A 30-year-old Chinese entrepreneur has become an unlikely billionaire with the listing of his sprawling tea shop chain in the US, even as tensions between the two nations stoke an economic decoupling and market volatility.
With the US IPO market at a near standstill and some analysts questioning whether Chinese stocks will be booted from American exchanges, Junjie Zhang’s Chagee Holdings Ltd. began trading Thursday on the Nasdaq. The initial public offering raised $411 million and priced at the top end of the range.
Chagee shares rose 16% to close at $32.44, giving Zhang a net worth of $2.1 billion, according to the Bloomberg Billionaires Index, which is valuing his wealth for the first time. His fortune is solely derived from his stake in Chagee.
Representatives from Chagee declined to comment.
Zhang, who is Chagee’s chief executive officer, joins a wave of Chinese people who have made fortunes as fresh tea chains explode in popularity.
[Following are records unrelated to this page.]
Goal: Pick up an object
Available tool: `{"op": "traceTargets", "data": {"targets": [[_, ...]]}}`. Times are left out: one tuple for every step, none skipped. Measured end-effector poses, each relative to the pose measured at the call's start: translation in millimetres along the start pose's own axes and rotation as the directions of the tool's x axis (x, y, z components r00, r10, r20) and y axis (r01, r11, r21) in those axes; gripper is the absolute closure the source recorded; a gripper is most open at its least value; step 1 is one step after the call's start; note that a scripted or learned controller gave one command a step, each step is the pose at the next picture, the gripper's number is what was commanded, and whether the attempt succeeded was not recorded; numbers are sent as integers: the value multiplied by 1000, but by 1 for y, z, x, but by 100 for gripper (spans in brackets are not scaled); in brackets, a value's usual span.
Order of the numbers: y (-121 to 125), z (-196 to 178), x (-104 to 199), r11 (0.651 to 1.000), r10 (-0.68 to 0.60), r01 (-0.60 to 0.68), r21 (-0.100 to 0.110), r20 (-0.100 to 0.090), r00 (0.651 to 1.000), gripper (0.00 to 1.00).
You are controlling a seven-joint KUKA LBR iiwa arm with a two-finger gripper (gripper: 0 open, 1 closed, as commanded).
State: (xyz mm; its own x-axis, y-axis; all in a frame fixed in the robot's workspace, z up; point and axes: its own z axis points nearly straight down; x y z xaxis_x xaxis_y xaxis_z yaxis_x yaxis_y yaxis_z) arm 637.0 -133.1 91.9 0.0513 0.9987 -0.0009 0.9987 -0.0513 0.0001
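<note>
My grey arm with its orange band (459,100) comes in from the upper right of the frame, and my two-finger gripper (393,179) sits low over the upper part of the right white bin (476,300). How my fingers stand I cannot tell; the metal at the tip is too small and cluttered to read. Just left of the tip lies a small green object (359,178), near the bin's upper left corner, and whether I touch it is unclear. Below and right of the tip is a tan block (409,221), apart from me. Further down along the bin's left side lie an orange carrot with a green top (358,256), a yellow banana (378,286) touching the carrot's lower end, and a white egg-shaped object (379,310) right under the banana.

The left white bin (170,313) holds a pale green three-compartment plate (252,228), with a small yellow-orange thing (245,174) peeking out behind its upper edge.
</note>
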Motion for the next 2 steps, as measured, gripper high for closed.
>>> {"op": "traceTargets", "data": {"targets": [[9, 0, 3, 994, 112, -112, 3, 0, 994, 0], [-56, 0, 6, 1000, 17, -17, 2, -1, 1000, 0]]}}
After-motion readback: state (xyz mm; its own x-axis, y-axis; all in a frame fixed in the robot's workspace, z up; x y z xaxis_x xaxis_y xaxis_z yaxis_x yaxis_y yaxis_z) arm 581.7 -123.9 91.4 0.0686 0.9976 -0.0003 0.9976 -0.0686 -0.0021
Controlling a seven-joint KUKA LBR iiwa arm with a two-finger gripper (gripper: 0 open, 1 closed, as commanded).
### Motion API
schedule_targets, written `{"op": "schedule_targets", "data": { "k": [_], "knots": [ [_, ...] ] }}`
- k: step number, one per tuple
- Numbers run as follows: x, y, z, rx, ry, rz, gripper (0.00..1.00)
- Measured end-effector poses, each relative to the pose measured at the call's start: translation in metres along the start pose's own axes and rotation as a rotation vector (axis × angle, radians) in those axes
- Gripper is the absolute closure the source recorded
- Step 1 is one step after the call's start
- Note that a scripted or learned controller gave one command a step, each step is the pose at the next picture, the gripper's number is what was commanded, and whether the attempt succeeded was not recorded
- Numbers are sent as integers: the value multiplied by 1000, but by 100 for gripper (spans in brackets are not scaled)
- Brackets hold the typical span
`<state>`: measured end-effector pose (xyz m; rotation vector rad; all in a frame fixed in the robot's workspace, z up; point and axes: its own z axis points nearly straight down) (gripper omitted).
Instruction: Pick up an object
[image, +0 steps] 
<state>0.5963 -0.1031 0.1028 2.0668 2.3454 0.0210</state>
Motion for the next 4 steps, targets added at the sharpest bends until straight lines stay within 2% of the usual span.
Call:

That includes the two brothers behind Mixue Group, a brand known for $1 bubble tea, coffee and ice cream, who amassed about $8 billion combined after the company’s debut in Hong Kong earlier this year.
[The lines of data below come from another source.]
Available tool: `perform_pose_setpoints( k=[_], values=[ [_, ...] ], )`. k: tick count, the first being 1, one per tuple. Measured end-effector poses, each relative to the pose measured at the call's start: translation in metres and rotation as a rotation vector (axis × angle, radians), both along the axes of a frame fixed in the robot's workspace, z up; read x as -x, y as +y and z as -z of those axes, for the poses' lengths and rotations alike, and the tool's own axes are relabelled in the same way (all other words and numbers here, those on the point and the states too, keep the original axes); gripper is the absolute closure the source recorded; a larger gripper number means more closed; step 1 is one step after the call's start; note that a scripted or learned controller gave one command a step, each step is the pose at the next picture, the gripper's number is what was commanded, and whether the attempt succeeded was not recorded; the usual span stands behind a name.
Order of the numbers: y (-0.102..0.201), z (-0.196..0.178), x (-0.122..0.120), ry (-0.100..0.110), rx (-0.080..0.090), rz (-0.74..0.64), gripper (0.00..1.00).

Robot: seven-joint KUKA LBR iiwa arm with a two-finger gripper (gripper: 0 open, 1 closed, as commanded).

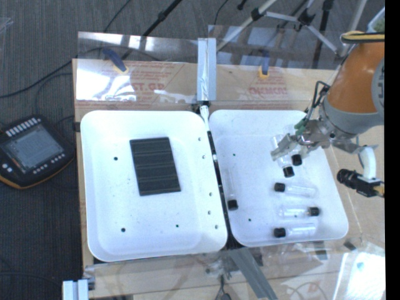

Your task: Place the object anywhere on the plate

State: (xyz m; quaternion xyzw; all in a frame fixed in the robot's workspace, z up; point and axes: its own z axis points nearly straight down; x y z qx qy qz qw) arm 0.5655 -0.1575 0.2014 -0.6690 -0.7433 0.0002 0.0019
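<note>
Down in the right white bin (pixel 250 227), the jaws (pixel 286 147) hang over clear little tubes with black caps (pixel 294 189); I cannot tell their state. Apart, the dark ridged flat plate (pixel 155 165) sits in the left white bin (pixel 106 230).

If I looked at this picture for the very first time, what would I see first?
Probably the grey robot arm with its orange band, reaching in from the right, its gripper low over the right white bin. Next, the dark ribbed rectangular plate lying alone in the left white bin. Then the small clear vials with black caps scattered in the right bin.
</note>
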Motion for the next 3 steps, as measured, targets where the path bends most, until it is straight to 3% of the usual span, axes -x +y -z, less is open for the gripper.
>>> perform_pose_setpoints(
  k=[1,2,3],
  values=[
    [0.066,0.015,-0.008,0.002,0.002,-0.063,1.0],
    [0.141,0.021,-0.018,0.003,0.002,0.07,1.0],
    [0.21,0.02,-0.002,0.003,0.001,-0.233,1.0]
  ],
)
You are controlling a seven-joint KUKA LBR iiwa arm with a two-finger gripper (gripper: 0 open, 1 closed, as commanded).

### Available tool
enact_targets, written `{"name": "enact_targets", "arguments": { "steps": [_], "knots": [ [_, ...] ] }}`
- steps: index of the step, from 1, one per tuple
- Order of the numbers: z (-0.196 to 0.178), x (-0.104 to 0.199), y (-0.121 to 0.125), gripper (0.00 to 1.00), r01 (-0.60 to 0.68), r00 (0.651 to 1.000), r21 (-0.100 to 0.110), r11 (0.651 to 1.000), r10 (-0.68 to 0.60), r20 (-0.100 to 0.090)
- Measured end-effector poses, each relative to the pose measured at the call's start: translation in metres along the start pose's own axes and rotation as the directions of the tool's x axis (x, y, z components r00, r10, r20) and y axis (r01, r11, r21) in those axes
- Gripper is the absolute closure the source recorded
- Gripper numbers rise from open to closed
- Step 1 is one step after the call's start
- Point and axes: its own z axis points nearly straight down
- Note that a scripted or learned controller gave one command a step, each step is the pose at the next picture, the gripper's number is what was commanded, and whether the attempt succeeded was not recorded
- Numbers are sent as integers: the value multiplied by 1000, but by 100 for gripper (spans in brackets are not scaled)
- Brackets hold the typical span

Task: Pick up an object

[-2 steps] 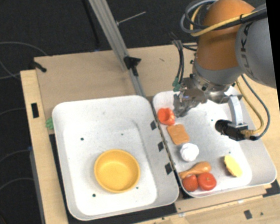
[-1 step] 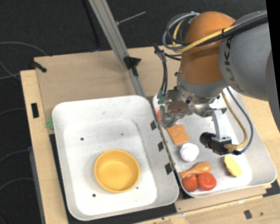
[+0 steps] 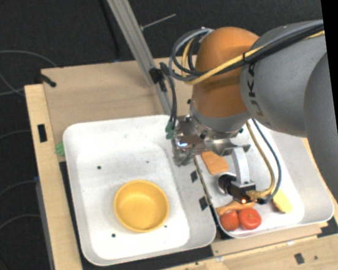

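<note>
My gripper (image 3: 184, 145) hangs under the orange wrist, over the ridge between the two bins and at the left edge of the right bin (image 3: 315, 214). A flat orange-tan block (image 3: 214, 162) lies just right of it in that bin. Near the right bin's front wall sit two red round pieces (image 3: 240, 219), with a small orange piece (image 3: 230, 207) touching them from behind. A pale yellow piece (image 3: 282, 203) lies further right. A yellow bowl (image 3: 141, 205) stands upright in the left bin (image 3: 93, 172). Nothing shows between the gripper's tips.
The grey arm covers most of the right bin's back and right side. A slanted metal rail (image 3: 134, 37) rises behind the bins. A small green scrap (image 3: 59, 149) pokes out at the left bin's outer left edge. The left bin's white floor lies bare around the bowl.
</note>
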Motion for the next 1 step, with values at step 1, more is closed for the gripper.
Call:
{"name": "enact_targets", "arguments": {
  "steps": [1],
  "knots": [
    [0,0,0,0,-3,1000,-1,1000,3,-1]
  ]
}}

But the boom has also made the sector increasingly crowded in Hong Kong, said Shen Meng, a director at Beijing-based investment bank Chanson & Co. Several bubble tea IPOs have slumped shortly after going public, as investors grow wary of pouring money into a saturated market.
“The scale of capital focused on new tea beverages has declined, meaning that a Hong Kong IPO would likely struggle to deliver strong results in terms of valuation and fundraising size,” said Shen. “For Chagee to achieve securitization, the US stock market is now virtually the only viable option.”
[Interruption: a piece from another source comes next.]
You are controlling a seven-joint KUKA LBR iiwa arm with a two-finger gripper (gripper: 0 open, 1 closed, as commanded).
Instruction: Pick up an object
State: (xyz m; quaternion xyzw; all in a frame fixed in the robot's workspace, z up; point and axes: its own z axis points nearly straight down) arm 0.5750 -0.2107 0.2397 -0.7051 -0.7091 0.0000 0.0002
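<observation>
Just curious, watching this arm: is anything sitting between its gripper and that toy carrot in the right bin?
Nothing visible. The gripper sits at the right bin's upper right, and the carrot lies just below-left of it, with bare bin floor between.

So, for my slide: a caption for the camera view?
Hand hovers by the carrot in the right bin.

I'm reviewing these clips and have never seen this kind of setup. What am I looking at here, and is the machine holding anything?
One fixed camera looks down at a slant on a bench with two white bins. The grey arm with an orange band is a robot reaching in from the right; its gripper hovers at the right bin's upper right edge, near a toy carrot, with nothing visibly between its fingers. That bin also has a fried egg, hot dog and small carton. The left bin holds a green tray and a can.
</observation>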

A Chagee store in Shanghai.
Zhang started Chagee in 2017 in Yunnan, a province in southwest China that borders Myanmar, Laos and Vietnam. The company’s name derives from a classic Chinese tragedy called Farewell My Concubine, which tells the story of a warrior king from ancient China and his romantic farewell to his lover. Its logo features the figure of a huadan, a young woman in the Peking Opera.
Unlike bubble tea brands known for sugary, tapioca-filled drinks, Chagee specializes in premium, milk-based teas using traditional Chinese blends like green, black and oolong. Its stores, designed with a lounge-like ambiance, echo the feel of Starbucks Corp. locations. A typical drink sells for just over $2.
The brand has grown quickly as health-conscious consumers increasingly shy away from high-calorie bubble teas. Speaking at a forum in May, Zhang said the company aims to revive “ancient tea-making methods that date back 900 years” using modern technology.
China’s freshly-made tea drinks market, as measured by gross merchandise value, is expected to reach 426 billion yuan ($58 billion) by 2028, from 273 billion yuan last year, according to data by iResearch in the prospectus. Premium tea-drinks, with an average price of 17 yuan ($2.30) per cup, represented 26% of the market last year versus 11% in 2019, the data show.
Chagee has a network of over 6,440 shops, with the vast majority of them located in China and a presence abroad in Malaysia, Singapore and Thailand. Around 6,270 of the teahouses are franchised and 169 are company-owned, the prospectus said.
But expansion hasn’t come without challenges. In Malaysia, Chagee faced boycott calls among local consumers after its app displayed Beijing’s disputed nine-dash line claim in the South China Sea. In Vietnam, where it plans to launch soon, officials are investigating a similar incident.
By going public in New York, Chagee may be hoping to position itself alongside global brands like Starbucks, said Xinyao Wang, an equities analyst publishing on the Smartkarma platform. Still, Wang noted the timing is tricky, saying the trade war is a big surprise that Chagee didn’t see coming.